# Super excited that I added this to the shop!



## stereo.pete (Jan 12, 2014)

Bought this through a co-worker of mine who has used it twice, and picked it up for an absolute steal!


----------



## Dream Burls (Jan 12, 2014)

Sweet! Congrats.


----------



## icanhaschzbrgr (Jan 12, 2014)

Nice one Pete! 
I'm dreaming of getting one day a similar machine with 3-axis precision tilting vise.


----------



## NO ChoP! (Jan 12, 2014)

Damn fine machine, sir!

I'm more excited by shop toys than knives these days.


----------



## Burl Source (Jan 12, 2014)

I like Jet tools.
For the price they are good tools.
We have Jet bandsaws, drum sander, belt disc combo and an edge sander.


----------



## apicius9 (Jan 12, 2014)

Very nice, even better if you got a good deal on it.
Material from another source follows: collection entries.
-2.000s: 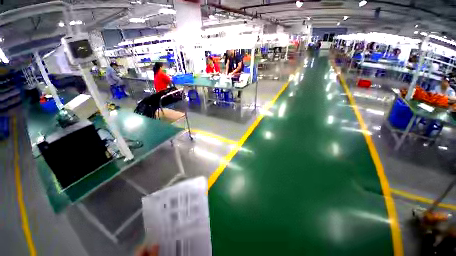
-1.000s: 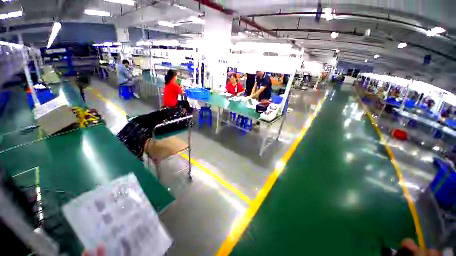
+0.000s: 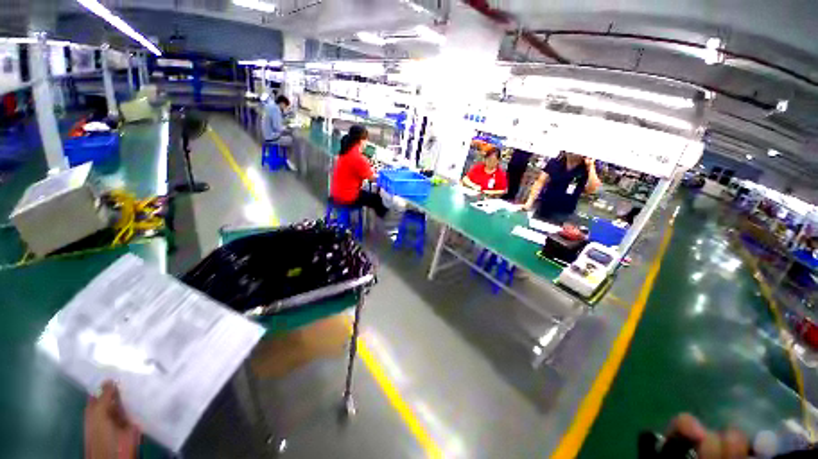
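Note:
My left hand (image 3: 109, 423), at the bottom left, holds a white printed paper sheet (image 3: 148, 345) by its lower edge. The sheet is tilted, and its print is partly washed out by glare. My right hand (image 3: 709, 439) is at the bottom right edge, cut off and blurred. Its fingers look curled around something dark (image 3: 659, 444), which I cannot identify. Ahead, a metal-framed cart (image 3: 352, 345) bears a heap of black wire harnesses (image 3: 282, 264).
A green bench (image 3: 36, 291) with a pale box (image 3: 58, 215) and yellow cables (image 3: 134, 215) lies left. Beyond the cart, people sit and stand around another green bench (image 3: 484, 229) with a blue bin (image 3: 405, 184). Blue stools (image 3: 411, 231) stand there. A green aisle runs right.
The view has turned and moved toward the cart, which now looks larger. The sheet has stayed in my left hand and shifted left in view. My right hand has come into view since the earliest frame.

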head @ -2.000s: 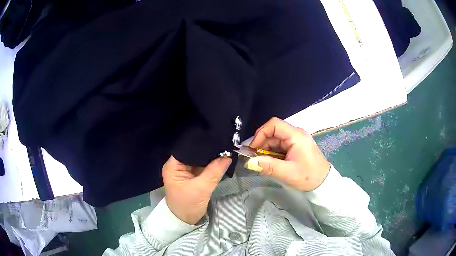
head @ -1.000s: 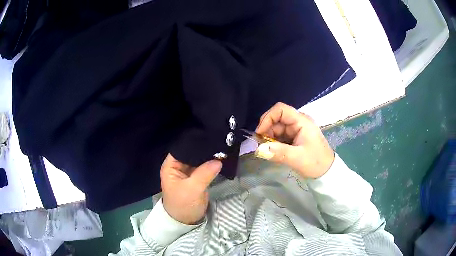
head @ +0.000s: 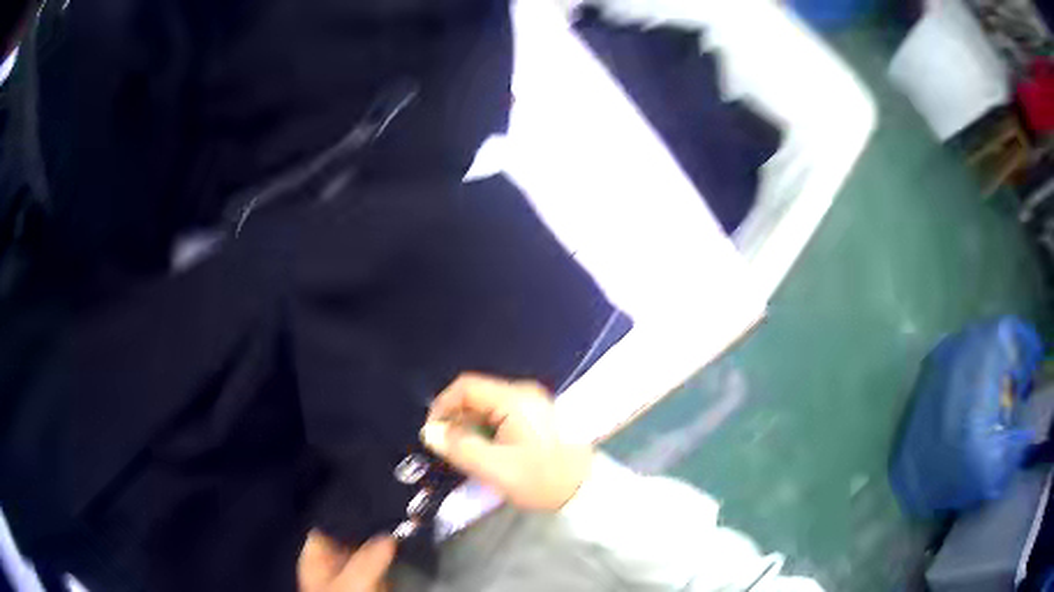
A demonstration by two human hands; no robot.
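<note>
A large dark garment [head: 381, 278] covers most of the white table. Three small white marks [head: 410, 468] show near its lower edge. My left hand [head: 347, 564], cut off by the bottom edge, pinches the cloth just below the marks. My right hand [head: 509, 445] is curled just above and right of the marks, with its yellow-wrapped thumb tip close to the cloth. The snips seen in this hand a second ago are blurred and mostly hidden by its fingers.
The white tabletop [head: 682, 330] has a brown edge. A large white tub [head: 826, 150] with dark cloth in it stands at the upper right. A blue bundle [head: 965, 422] lies on the green floor [head: 809, 382] at right. More dark cloth is heaped at upper left.
The view has swung up and right and blurred, so hands and garment appear lower and further left. More tub and floor show. My right hand is now nearer the upper mark.
</note>
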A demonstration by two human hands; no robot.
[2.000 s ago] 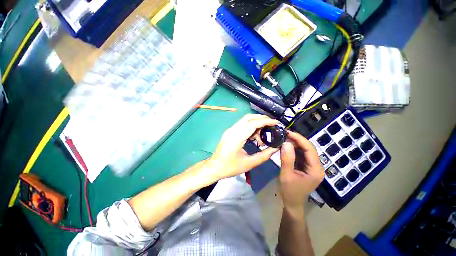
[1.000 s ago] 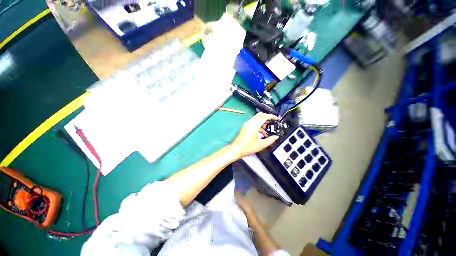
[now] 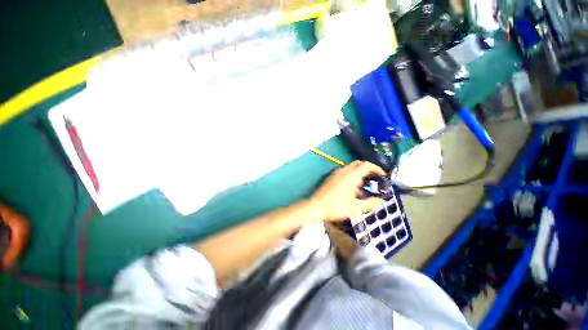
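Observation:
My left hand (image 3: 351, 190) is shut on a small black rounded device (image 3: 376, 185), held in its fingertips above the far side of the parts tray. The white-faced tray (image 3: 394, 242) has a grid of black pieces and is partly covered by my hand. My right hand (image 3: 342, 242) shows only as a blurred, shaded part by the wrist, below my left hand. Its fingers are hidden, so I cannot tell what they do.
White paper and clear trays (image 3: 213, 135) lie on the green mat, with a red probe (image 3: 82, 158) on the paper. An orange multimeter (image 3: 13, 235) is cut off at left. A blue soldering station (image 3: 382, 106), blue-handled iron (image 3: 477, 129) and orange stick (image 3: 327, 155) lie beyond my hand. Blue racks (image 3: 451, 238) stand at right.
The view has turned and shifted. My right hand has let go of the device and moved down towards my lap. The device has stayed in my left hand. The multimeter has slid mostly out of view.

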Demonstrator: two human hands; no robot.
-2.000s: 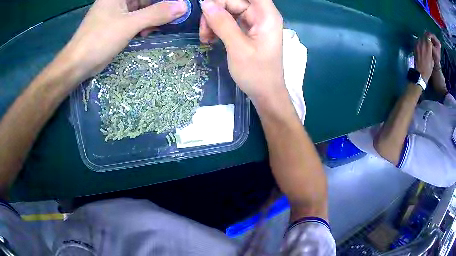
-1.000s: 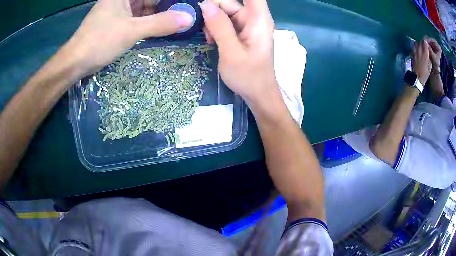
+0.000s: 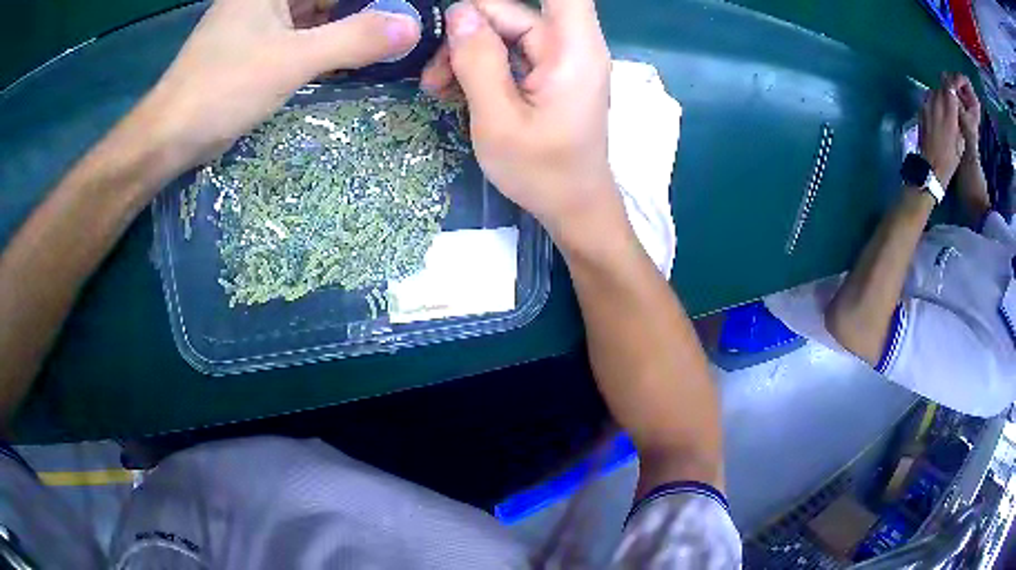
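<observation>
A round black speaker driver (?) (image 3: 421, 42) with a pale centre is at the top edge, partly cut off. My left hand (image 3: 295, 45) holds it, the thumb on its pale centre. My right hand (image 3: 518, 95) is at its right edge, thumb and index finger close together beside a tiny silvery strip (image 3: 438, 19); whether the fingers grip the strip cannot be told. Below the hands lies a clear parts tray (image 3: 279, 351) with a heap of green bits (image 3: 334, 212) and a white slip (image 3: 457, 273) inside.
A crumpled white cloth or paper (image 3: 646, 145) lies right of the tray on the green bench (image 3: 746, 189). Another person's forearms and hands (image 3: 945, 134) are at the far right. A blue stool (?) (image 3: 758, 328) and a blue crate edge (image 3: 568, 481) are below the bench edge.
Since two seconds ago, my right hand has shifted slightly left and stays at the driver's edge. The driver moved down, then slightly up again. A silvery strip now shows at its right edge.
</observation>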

My drill press and belt/disc sander are Jet also. Very reliable on the hobbyist level so far. 

Stefan


----------



## Chef Andy (Jan 12, 2014)

Looks awesome! Excuse my ignorance, but what exactly is that?


----------



## Nmko (Jan 12, 2014)

Chef Andy said:


> Looks awesome! Excuse my ignorance, but what exactly is that?



a standing drill press.

edit: nice one pete!


----------



## Mrmnms (Jan 12, 2014)

3 months ago, I bought I a cheap used drill press to replace my old one that was shot. The replacement is garbage. Should have gone with a Jet.


----------



## NO ChoP! (Jan 12, 2014)

I have a Ryobi and will upgrade sometime in the near future. It works fine for drilling holes in westerns, so-so for drilling wa holes, but really bites at drilling steel, even with good bits.

Don't know if I'll swing for a Jet or settle for a Rikon or the like, though....


----------



## greasedbullet (Jan 12, 2014)

Yeah. I would love a new drill press, mine is exceedingly mediocre.

Congrats.


----------



## Dave Martell (Jan 12, 2014)

Nice score Pete


----------